## [Aim of the task]
The data is to be transcribed in full, with nothing missed.

## [Collected data]
■ ■ ■ ■ ■

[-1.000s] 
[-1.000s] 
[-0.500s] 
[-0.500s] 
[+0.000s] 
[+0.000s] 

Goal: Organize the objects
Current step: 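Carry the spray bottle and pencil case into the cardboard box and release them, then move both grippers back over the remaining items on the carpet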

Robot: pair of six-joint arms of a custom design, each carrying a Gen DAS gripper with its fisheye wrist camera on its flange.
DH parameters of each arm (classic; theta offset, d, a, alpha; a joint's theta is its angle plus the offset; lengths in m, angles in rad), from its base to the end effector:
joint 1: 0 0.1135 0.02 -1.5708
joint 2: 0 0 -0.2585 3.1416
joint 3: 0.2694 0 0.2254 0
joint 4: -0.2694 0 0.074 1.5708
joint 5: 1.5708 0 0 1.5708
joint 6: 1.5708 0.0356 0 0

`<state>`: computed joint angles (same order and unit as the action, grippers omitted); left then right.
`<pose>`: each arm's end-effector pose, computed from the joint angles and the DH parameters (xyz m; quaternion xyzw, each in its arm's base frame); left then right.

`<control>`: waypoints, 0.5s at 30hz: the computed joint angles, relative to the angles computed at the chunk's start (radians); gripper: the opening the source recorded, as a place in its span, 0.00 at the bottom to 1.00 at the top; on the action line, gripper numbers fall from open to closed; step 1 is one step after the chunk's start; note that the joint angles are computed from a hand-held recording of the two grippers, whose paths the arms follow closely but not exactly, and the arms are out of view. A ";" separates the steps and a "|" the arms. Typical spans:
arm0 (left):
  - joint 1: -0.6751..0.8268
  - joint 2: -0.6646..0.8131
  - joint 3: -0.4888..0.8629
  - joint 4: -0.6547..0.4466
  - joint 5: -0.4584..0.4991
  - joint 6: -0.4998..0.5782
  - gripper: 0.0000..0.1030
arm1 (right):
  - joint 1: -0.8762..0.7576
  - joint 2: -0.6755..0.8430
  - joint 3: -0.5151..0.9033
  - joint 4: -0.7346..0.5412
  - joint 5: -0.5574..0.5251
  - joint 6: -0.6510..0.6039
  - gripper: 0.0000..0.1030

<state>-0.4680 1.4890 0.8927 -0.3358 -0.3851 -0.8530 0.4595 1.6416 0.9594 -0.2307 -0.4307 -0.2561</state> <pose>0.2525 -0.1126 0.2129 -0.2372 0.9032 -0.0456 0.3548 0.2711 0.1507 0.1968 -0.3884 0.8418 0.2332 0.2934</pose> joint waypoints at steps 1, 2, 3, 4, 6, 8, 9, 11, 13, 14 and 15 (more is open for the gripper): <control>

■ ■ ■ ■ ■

## [Exercise result]
[-1.000s] 
[-1.000s] 
[-0.500s] 
[-0.500s] 
[+0.000s] 
[+0.000s] 

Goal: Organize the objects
Current step: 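Carry the spray bottle and pencil case into the cardboard box and release them, then move both grippers back over the remaining items on the carpet
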
Robot: pair of six-joint arms of a custom design, each carrying a Gen DAS gripper with its fisheye wrist camera on its flange.
DH parameters of each arm (classic; theta offset, d, a, alpha; a joint's theta is its angle plus the offset; lengths in m, angles in rad), from its base to the end effector:
joint 1: 0 0.1135 0.02 -1.5708
joint 2: 0 0 -0.2585 3.1416
joint 3: 0.2694 0 0.2254 0
joint 4: -0.2694 0 0.074 1.5708
joint 5: 1.5708 0 0 1.5708
joint 6: 1.5708 0.0356 0 0

`<state>`: computed joint angles (same order and unit as the action, grippers omitted); left then right.
`<pose>`: each arm's end-effector pose, computed from the joint angles and the DH parameters (xyz m; quaternion xyzw, each in its arm's base frame); left then right.

`<control>`: waypoints, 0.5s at 30hz: the computed joint angles, relative to the angles computed at the chunk's start (radians); gripper: the opening the source recorded, as a place in its span, 0.00 at the bottom to 1.00 at the top; on the action line, gripper numbers fall from open to closed; step 1 is one step after the chunk's start; note that the joint angles are computed from a hand-held recording of the two grippers, whose paths the arms follow closely but not exactly, and the arms are out of view. A ";" separates the steps and a "|" the arms. Typical spans:
arm0 (left):
  - joint 1: -0.6751..0.8268
  - joint 2: -0.6646..0.8131
  - joint 3: -0.4888..0.8629
  - joint 4: -0.6547..0.4466
  - joint 5: -0.4584..0.4991
  - joint 6: -0.4998..0.5782
  - gripper: 0.0000..0.1030
arm1 (right):
  - joint 1: -0.8762..0.7576
  - joint 2: -0.6755..0.8430
  - joint 3: -0.5151..0.9033
  - joint 4: -0.7346..0.5412
  - joint 5: -0.5574..0.5251
  - joint 6: -0.6510..0.6039
  - gripper: 0.0000..0.1030

<state>-0.4680 1.4890 0.8927 -0.3358 -0.3851 -0.8530 0.4595 1.6416 0.9594 -0.2307 -0.4307 -0.2561</state> <pose>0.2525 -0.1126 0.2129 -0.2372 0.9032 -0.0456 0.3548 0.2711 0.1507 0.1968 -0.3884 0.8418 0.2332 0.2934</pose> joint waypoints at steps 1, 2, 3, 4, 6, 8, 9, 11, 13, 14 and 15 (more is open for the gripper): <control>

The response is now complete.